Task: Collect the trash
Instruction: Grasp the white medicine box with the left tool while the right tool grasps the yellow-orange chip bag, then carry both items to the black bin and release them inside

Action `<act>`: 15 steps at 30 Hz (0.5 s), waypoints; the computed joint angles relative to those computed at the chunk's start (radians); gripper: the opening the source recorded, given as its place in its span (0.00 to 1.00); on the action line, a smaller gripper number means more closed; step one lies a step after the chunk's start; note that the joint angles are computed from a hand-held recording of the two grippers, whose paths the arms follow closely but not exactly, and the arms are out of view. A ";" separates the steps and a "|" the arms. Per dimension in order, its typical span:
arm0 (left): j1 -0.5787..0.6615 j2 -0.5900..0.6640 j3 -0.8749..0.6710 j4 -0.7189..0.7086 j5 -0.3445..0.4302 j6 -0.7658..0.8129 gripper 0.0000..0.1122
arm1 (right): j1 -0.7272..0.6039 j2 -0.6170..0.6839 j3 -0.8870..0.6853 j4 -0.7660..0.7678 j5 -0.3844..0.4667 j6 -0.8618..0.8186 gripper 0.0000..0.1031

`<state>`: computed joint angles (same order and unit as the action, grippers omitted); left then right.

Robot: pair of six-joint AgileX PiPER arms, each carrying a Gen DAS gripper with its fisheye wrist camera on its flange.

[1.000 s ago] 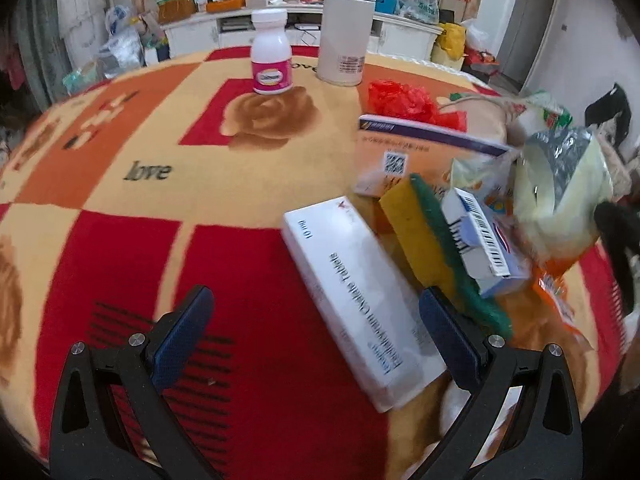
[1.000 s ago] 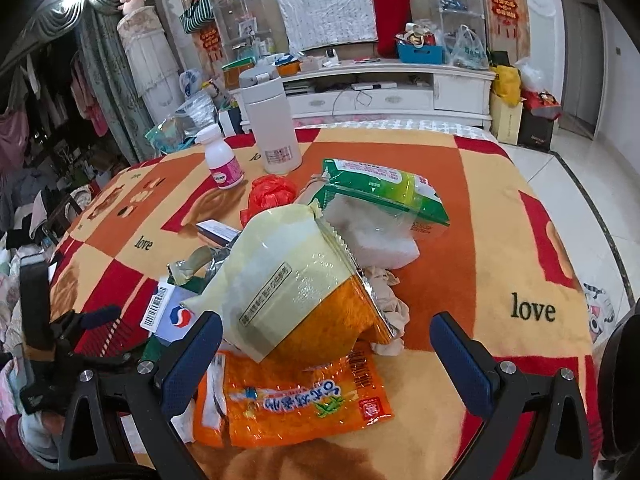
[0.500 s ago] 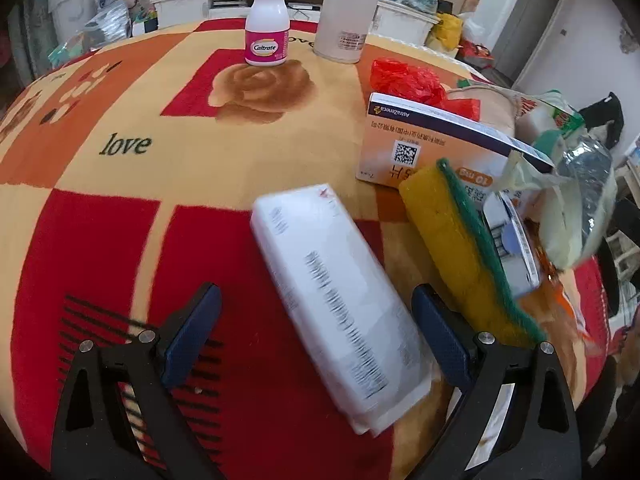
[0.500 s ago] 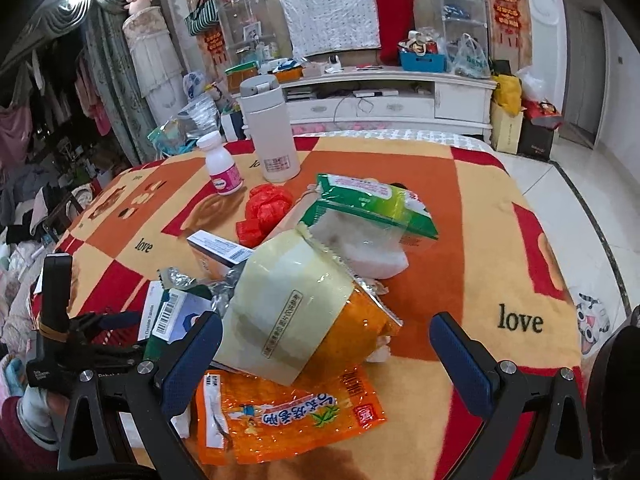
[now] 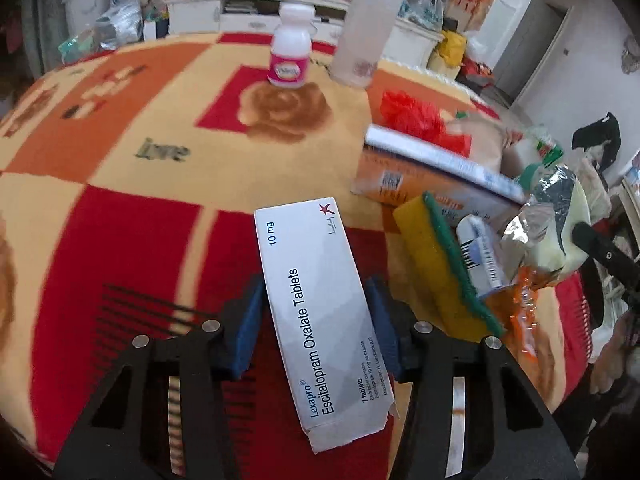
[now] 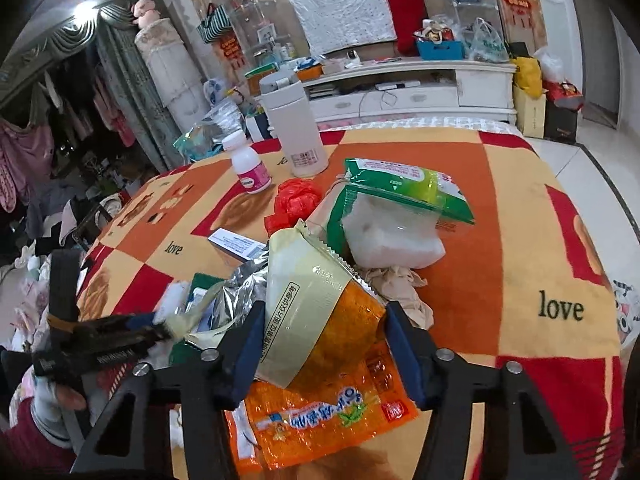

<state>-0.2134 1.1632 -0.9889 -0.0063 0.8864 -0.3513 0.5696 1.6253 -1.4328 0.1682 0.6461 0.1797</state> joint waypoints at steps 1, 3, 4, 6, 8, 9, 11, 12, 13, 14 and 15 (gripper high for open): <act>0.001 -0.017 -0.009 0.006 0.015 -0.004 0.44 | -0.001 -0.018 0.012 -0.006 -0.005 -0.003 0.50; -0.004 -0.049 -0.039 0.022 0.046 -0.017 0.44 | -0.003 -0.056 0.027 -0.027 -0.004 -0.012 0.49; -0.011 -0.058 -0.055 0.029 0.058 -0.025 0.44 | -0.002 -0.074 0.034 -0.042 -0.004 -0.009 0.49; -0.043 -0.072 -0.098 0.043 0.081 -0.049 0.44 | -0.006 -0.112 0.050 -0.061 -0.003 -0.007 0.48; -0.097 -0.068 -0.143 0.063 0.096 -0.081 0.44 | -0.013 -0.143 0.063 -0.081 0.003 0.001 0.48; -0.130 -0.061 -0.166 0.073 0.101 -0.100 0.44 | -0.019 -0.159 0.074 -0.095 0.004 0.007 0.48; -0.197 -0.039 -0.204 0.092 0.108 -0.136 0.44 | -0.036 -0.193 0.098 -0.114 0.007 0.018 0.48; -0.247 -0.013 -0.234 0.102 0.110 -0.156 0.44 | -0.047 -0.206 0.110 -0.113 0.008 0.017 0.48; -0.278 0.005 -0.250 0.111 0.107 -0.171 0.44 | -0.062 -0.221 0.124 -0.109 0.009 0.013 0.48; -0.312 0.027 -0.267 0.122 0.104 -0.188 0.44 | -0.080 -0.233 0.136 -0.101 0.010 0.004 0.48; -0.364 0.064 -0.299 0.136 0.101 -0.213 0.44 | -0.094 -0.246 0.149 -0.097 0.012 0.001 0.48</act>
<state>-0.5777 1.2270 -1.2878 0.1296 0.9876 -0.5646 0.4755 1.3797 -1.2834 0.0713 0.6577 0.1803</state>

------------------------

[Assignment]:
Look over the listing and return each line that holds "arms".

[Result for this exercise]:
Action `<act>`: 15 steps at 30 Hz (0.5 s), waypoints; the computed joint angles relative to those computed at the chunk's start (radians); gripper: the opening the source recorded, given as its place in its span (0.00 to 1.00); on the action line, a smaller gripper number means more closed; step one lies a step after the chunk's start; note that the joint angles are computed from a hand-held recording of the two grippers, whose paths the arms follow closely but not exactly, and the arms are out of view. A ";" separates the steps and a "|" the arms. Per dimension in order, its typical span:
Robot: pair of six-joint AgileX PiPER arms, each carrying a Gen DAS gripper with its fisheye wrist camera on its flange.

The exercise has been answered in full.